15th September 2019
Santiago Abascal and Pablo Casado
Barcelona News Catalonia News Madrid News Main News

Casado opens door to governing with far-right Vox

The head of Spain’s main right-wing People’s Party (PP) has opened the door to forming a government with the far-right Vox party, should right-wing parties win a majority of seats following the general election on Sunday 28 April.

Pablo Casado, the successor of former Spanish prime minister Mariano Rajoy to lead the PP, has embraced a government deal with Vox on Friday for the first time since the election campaign kicked off two weeks ago.

With a tough approach on the Catalan independence crisis, Vox is expected to make big gains and become the first unmistakably far-right party to enter the Spanish Congress since the transition to democracy 40 years ago.

ALSO READ: Catalonia: the ‘electoral weapon’ in Andalusia

Vox’s recent breakthrough in the election in Andalusia made possible a right-wing government between PP and Ciudadanos (Cs) in the southern region, thus dealing a major blow to Spain’s ruling Socialist party in its historic bastion.

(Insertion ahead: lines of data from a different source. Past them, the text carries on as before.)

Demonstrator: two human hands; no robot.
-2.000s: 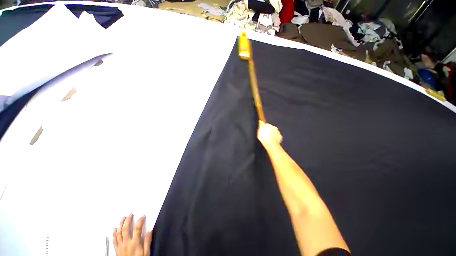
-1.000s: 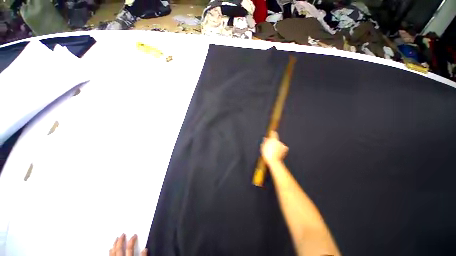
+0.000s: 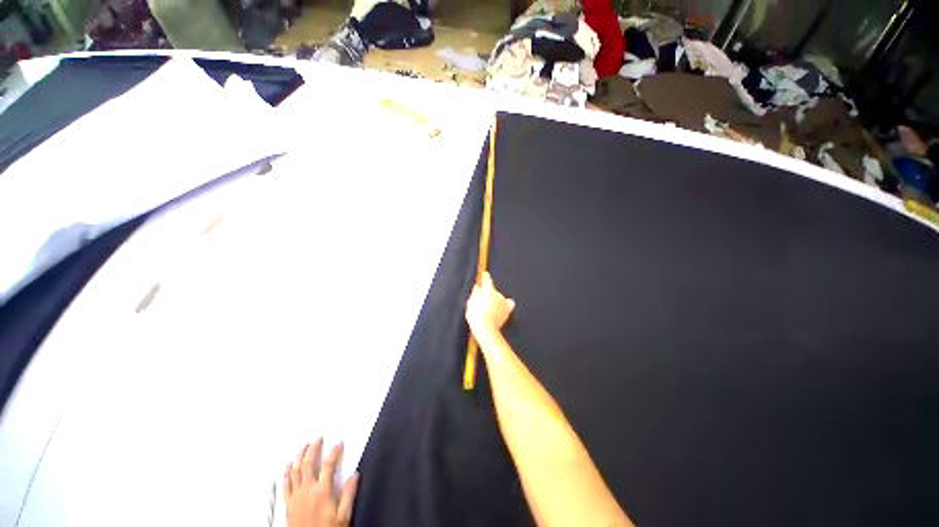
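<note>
Black fabric (image 3: 700, 299) covers the right part of the table, with its straight left edge on white table paper (image 3: 278, 340). My right hand (image 3: 488, 307) grips a long thin yellow-brown spreading stick (image 3: 487, 221), which lies over the fabric near that edge. The stick's far tip is at the fabric's far left corner. The fabric is smooth right of the stick and has soft folds to its left, near me. My left hand (image 3: 318, 489) rests on the paper beside the near end of the fabric's edge, fingers spread, holding nothing visible. It is partly cut off by the lower rim.
A brass-coloured bar (image 3: 410, 115) lies on the paper near the table's far edge. A raised white sheet (image 3: 113, 154) with dark cloth (image 3: 88, 95) under it is at the left. Another yellow bar (image 3: 922, 211) sits at the right edge. Scraps (image 3: 710, 82) are heaped beyond the table.
My right hand has swept the stick leftwards over the fabric to near its edge, and the folds are now narrower. The yellow bar first seen at the stick's tip now lies on the paper.
</note>
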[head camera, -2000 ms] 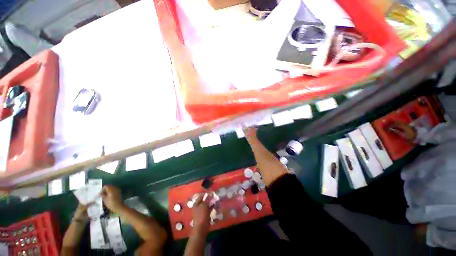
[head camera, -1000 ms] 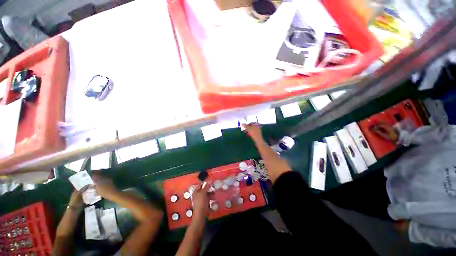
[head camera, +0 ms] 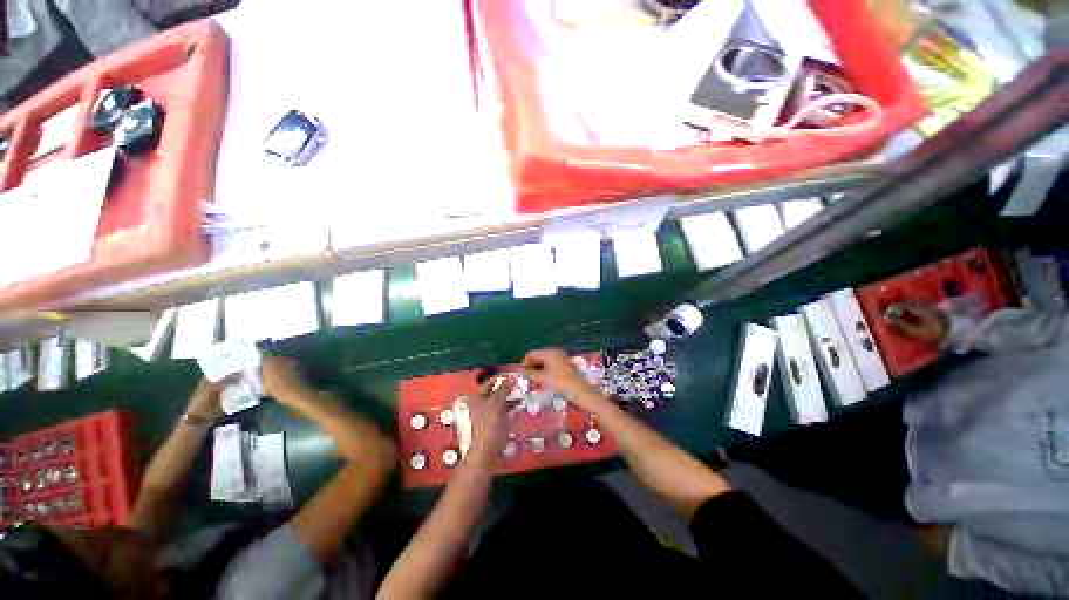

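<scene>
The red foam tray (head camera: 430, 472) lies in front of me with rows of small round parts (head camera: 419, 461) in its holes. My left hand (head camera: 487, 413) is over the tray's middle, its fingers closed on a small white item (head camera: 517, 384). My right hand (head camera: 553, 368) is beside it at the tray's upper edge, fingertips close to the same item; whether they grip it is too blurred to tell. A black lump (head camera: 485, 375) lies at the upper edge. A loose cluster of small parts (head camera: 639, 377) lies at the tray's right end.
White cards (head camera: 358, 298) line the belt's far edge below the raised shelf (head camera: 387, 141). A white cylinder (head camera: 682, 319) stands by the metal post (head camera: 809, 240). Long white boxes (head camera: 751, 377) and a second red tray (head camera: 920, 287) are right. At left, a neighbour's hands hold white paper (head camera: 238, 373) near their parts tray (head camera: 111, 475).
My right hand has come back from the cards at the shelf edge to my left hand over the tray. The view has shifted, and the cluster at the tray's right end shows more fully.
</scene>
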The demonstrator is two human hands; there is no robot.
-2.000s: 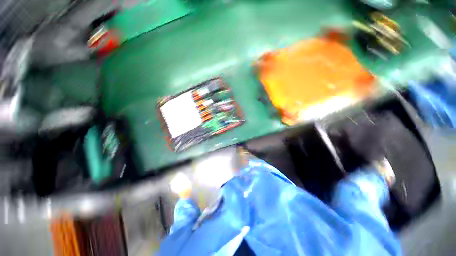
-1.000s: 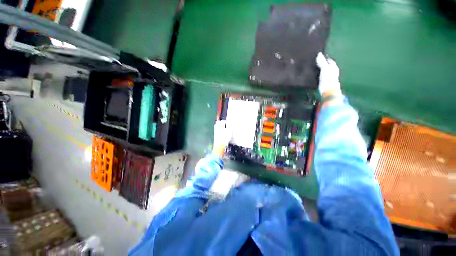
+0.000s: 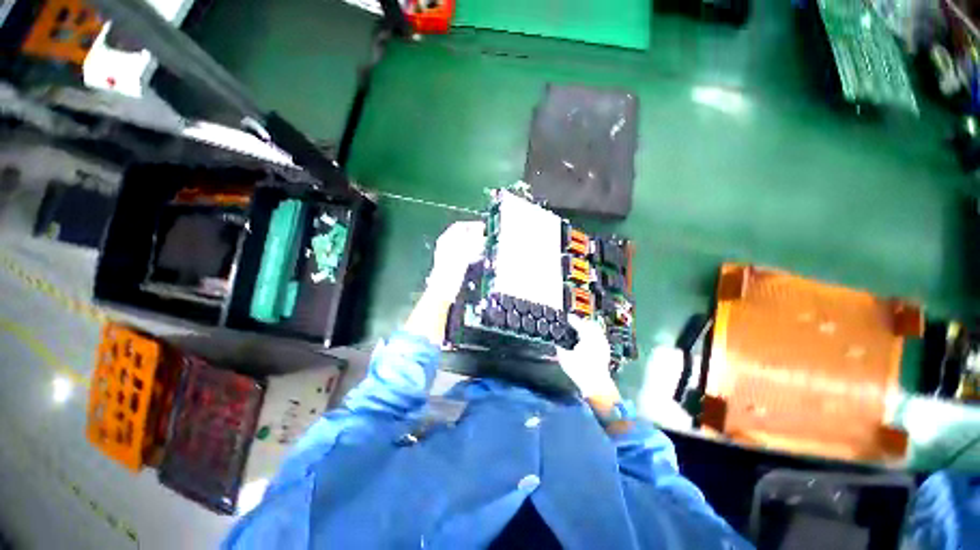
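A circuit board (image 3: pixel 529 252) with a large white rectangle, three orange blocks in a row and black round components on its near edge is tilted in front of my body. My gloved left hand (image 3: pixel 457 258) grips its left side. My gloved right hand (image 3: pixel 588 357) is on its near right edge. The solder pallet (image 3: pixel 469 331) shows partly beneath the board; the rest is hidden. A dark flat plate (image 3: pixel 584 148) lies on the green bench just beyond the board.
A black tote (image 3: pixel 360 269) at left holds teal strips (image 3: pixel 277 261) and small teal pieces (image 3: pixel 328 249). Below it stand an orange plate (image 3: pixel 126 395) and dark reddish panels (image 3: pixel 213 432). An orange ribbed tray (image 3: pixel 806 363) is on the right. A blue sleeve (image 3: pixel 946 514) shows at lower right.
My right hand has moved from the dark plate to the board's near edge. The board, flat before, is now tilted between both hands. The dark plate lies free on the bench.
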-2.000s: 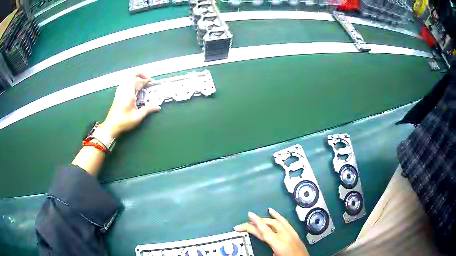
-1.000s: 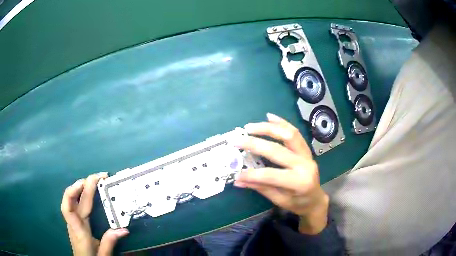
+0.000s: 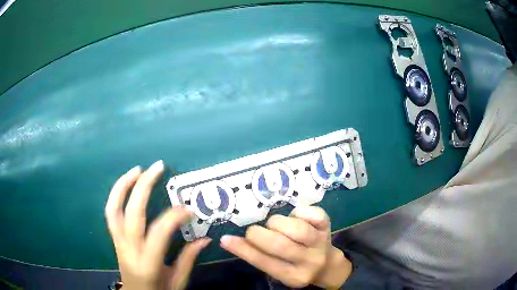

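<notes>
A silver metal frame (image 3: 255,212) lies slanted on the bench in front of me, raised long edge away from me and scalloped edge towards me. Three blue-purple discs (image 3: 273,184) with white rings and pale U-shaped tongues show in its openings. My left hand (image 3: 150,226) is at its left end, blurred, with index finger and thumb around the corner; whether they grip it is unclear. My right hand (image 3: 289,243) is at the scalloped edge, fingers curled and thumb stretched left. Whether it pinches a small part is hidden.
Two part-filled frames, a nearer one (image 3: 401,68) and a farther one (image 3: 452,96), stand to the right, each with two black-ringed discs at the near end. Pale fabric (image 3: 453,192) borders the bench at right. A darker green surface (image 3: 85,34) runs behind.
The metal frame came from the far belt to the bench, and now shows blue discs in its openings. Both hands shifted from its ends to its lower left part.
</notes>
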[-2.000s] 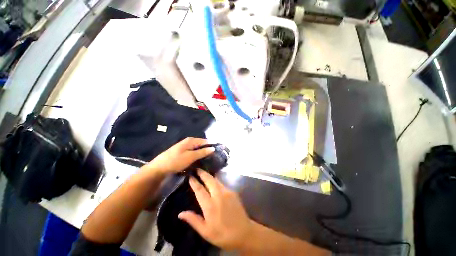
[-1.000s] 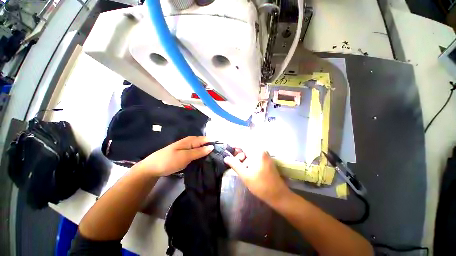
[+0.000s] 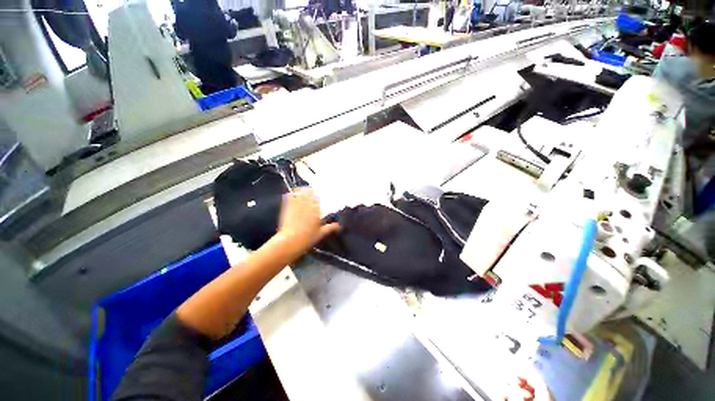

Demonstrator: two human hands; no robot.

With the election campaign drawing to a close, PP and Cs are competing to present themselves as the would-be leaders of a right-wing government in Madrid, with both parties using the Catalan independence crisis to attack Spanish Prime Minister Pedro Sánchez.

Santiago Abascal and Pablo Casado
Santiago Abascal (left), leader of Vox, and Pablo Casado, leader of the PP. (Photos by Vox and Roger Segura / via ACN)

While Cs leader Albert Rivera has tried to distance himself from Vox and its agenda on issues such as LGTBQ and women’s rights, Casado has assured that ‘Vox sympathisers have no reasons to not vote PP.’

On a radio interview on Friday, Casado said that Vox would have the ‘influence they want’ to enter the government [with the PP].

On the other side of the political spectrum, Sánchez has hinted at a government deal between the Socialists (PSOE) and Unidas Podemos, the left-wing anti-austerity party led by Pablo Iglesias.

‘I have no problem with Podemos entering the government,’ said Sánchez in an interview with El País newspaper.

After weeks of hesitation, Sánchez is finally accepting Podemos’ request to rule Spain together following the 28 April election, thus cooling down the prospects of a government deal between the Socialists and Cs.